◆ Activity ◆
Where does "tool" appear in the data? Return each line that holds it.

--- START ---

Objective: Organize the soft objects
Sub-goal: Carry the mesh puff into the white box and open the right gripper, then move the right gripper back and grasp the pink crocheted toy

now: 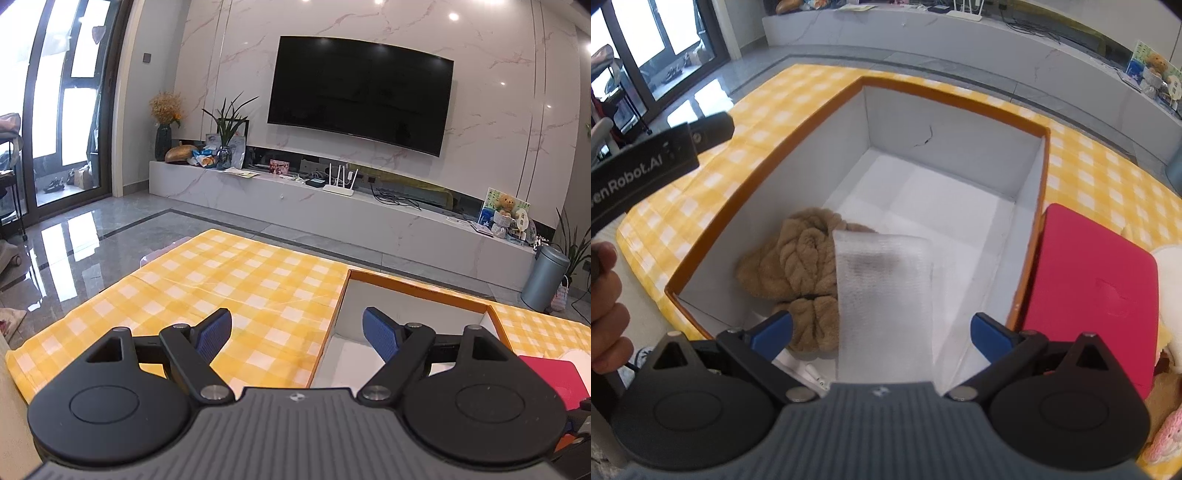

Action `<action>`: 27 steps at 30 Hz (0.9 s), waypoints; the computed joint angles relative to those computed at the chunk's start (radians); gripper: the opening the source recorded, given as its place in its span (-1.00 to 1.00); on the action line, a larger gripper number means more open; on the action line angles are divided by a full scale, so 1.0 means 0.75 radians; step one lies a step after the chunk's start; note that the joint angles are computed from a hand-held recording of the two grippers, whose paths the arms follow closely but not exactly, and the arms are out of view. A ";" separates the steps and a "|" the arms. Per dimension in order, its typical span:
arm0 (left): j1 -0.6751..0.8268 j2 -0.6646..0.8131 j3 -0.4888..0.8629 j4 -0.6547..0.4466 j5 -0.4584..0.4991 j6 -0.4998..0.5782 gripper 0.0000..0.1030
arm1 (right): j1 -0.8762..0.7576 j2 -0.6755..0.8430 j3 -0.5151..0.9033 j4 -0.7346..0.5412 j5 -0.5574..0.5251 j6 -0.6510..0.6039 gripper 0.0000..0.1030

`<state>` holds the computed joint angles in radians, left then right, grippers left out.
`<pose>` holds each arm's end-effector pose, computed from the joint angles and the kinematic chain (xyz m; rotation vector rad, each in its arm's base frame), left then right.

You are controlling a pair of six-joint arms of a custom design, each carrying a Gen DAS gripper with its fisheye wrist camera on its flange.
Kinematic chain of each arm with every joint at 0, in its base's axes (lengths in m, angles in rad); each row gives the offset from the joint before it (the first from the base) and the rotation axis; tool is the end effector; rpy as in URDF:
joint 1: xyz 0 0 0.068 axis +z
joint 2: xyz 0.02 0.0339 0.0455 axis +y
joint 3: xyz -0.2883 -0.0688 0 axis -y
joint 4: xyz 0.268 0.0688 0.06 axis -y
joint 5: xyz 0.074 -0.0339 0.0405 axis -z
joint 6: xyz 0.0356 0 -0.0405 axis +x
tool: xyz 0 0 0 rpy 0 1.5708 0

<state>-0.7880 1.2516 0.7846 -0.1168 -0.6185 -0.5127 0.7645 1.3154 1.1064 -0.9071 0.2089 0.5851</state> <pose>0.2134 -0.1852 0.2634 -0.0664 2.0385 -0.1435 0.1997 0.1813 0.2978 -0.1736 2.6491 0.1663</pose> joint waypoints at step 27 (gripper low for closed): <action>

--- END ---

◆ Result of this task ◆
Kinematic chain of each arm with every joint at 0, in its base's axes (lengths in m, angles in rad); each row gives the offset from the joint before it (the first from the base) and the rotation axis; tool is the end effector; rpy as in URDF:
tool: xyz 0 0 0 rpy 0 1.5708 0

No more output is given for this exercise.